* Exercise: Leave out the pictures and copy everything else in the records exactly.

* Source data:

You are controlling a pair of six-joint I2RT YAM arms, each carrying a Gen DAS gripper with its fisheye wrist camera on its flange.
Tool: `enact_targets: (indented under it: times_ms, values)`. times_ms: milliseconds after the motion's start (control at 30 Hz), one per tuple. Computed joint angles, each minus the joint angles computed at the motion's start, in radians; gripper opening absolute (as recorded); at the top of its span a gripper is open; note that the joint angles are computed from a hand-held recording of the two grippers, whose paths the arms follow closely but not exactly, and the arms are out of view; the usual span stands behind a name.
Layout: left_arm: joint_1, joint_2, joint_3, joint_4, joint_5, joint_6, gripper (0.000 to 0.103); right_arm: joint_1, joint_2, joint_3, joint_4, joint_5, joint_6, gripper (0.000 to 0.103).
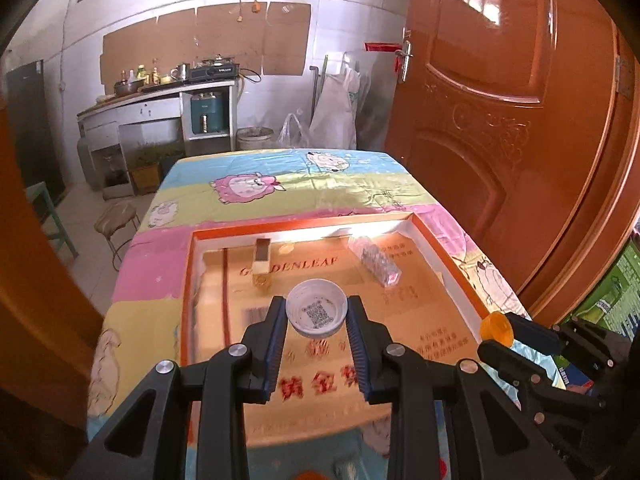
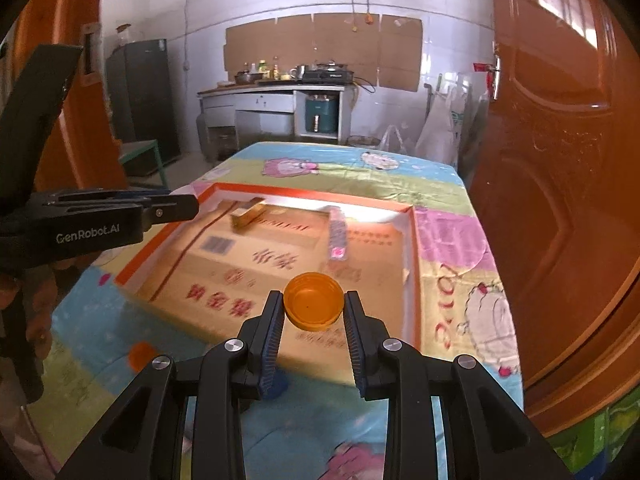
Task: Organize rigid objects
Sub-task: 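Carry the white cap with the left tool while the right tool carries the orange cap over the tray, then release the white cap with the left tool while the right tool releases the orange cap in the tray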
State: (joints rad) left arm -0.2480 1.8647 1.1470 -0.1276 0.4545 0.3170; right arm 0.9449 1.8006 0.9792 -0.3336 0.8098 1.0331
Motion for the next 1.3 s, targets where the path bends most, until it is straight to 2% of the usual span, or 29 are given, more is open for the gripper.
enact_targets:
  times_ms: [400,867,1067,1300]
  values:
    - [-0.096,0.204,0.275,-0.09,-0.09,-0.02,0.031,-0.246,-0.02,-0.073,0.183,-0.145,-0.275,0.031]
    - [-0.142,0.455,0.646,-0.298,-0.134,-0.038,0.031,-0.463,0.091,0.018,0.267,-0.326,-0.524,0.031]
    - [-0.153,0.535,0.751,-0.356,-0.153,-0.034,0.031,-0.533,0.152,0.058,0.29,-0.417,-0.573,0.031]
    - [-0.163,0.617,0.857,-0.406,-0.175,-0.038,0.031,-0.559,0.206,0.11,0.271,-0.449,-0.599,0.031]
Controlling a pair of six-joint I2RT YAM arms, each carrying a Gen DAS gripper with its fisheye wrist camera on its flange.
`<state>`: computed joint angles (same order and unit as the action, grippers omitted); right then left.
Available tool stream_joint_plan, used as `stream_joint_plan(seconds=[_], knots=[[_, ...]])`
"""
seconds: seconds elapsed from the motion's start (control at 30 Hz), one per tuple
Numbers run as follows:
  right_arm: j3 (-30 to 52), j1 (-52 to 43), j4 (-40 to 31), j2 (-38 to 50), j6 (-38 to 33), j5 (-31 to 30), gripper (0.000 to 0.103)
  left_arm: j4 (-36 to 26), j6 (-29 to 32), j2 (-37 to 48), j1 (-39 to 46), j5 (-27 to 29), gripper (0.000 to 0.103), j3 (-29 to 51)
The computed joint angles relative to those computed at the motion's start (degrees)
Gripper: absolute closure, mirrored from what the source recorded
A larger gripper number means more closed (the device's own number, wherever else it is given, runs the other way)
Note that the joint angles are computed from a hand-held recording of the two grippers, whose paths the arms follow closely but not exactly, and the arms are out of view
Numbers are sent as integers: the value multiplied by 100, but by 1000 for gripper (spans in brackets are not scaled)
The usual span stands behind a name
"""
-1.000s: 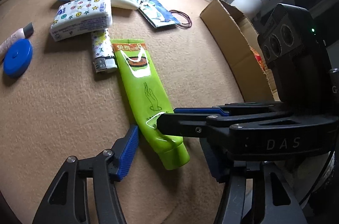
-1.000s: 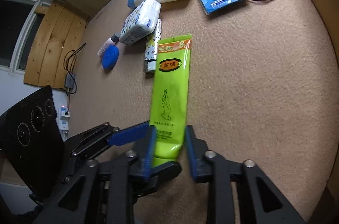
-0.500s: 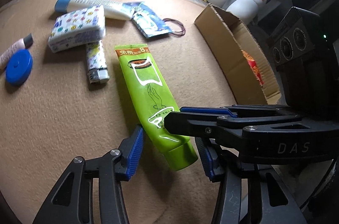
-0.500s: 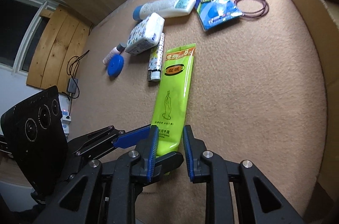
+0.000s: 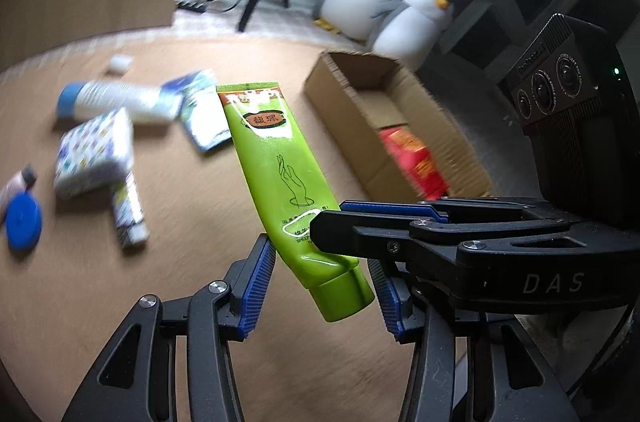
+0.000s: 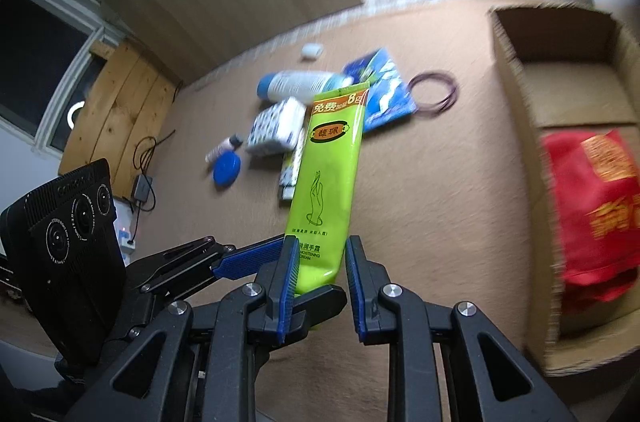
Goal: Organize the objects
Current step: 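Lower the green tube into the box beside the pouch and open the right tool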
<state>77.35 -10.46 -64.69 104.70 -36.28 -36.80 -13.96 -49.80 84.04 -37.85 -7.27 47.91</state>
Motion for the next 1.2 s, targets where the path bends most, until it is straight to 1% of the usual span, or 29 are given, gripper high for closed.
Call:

* Task response:
You are controlling a pair of six-joint I2RT YAM arms, each carrying a Gen DAS gripper with its fisheye wrist camera on its flange.
Tool: `enact_targets: (indented under it: times_ms, values)`. times_ms: milliseconds after the motion's start (control at 30 Hz), one per tuple. Computed joint angles, each minus the joint angles computed at the motion's start, in radians; gripper opening absolute (as recorded); at the top of its span a gripper is open; note that the joint angles are computed from a hand-held recording of the two grippers, whose paths the arms follow closely but not exactly, and the arms are out of view; the usual span stands behind a name.
Layout: left_arm: joint_1, joint_2, joint_3, joint_4, joint_5, joint_6, gripper (0.000 to 0.103); right_arm: joint_1, joint_2, joint_3, joint_4, joint_5, joint_6, gripper (0.000 to 0.103).
Task: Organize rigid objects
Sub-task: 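Carry the white cap with the left tool while the right tool carries the orange cap over the tray, then release the white cap with the left tool while the right tool releases the orange cap in the tray
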State: (joints rad) left arm -0.2480 1.8647 1.1470 -0.1276 0.4545 0.3170; right arm 0.9449 1.8006 0.9792 -0.3336 0.8098 1.0331
Motion for the next 1.3 s, targets where the path bends most, until it is straight to 2% of the usual span, or 29 are given, more is open for the gripper.
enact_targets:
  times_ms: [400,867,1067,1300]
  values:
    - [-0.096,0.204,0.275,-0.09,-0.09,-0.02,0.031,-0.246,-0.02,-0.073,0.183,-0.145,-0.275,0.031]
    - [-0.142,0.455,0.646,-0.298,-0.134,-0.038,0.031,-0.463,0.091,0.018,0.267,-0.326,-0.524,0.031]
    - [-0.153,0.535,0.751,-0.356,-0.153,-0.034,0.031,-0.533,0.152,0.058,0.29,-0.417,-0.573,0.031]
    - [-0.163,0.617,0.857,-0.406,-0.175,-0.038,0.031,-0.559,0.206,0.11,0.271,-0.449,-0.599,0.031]
Controlling a pair of six-joint I2RT YAM arms, each carrying a Gen DAS gripper with its fisheye wrist camera on its flange.
`<state>`: computed joint angles (same order and unit as the action, grippers omitted); right then left.
Available tool stream_joint_plan, used as `stream_joint_plan(seconds=[_], knots=[[_, ...]])`
"""
seconds: seconds elapsed from the motion's start (control at 30 Hz), one per tuple
Numbers run as follows:
  right_arm: j3 (-30 to 52), j1 (-52 to 43), j4 (-40 to 31), j2 (-38 to 50), j6 (-38 to 33), j5 (-31 to 30), gripper (0.000 to 0.103)
  left_arm: j4 (-36 to 26), j6 (-29 to 32), j2 (-37 to 48), j1 (-39 to 46), j5 (-27 to 29), gripper (0.000 to 0.103), j3 (-29 to 51)
The computed joint angles relative to those computed at the motion's start (degrees)
Gripper: absolute closure, mirrored from what the source recorded
A larger gripper number means more closed (the device's own number, wherever else it is given, runs the other way)
Note that the joint angles are computed from a hand-held recording of the two grippers, whose paths the arms follow closely but not exactly, and the arms are out of view
Numbers are sent as integers: the value multiplied by 100, but by 1000 for gripper (spans in brackets are not scaled)
The usual span stands behind a name
"""
-1.000s: 
-1.000s: 
-0.500s: 
-0.500s: 
+0.000s: 
+0.000s: 
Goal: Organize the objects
Current step: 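Lower the green tube into the box beside the pouch and open the right tool
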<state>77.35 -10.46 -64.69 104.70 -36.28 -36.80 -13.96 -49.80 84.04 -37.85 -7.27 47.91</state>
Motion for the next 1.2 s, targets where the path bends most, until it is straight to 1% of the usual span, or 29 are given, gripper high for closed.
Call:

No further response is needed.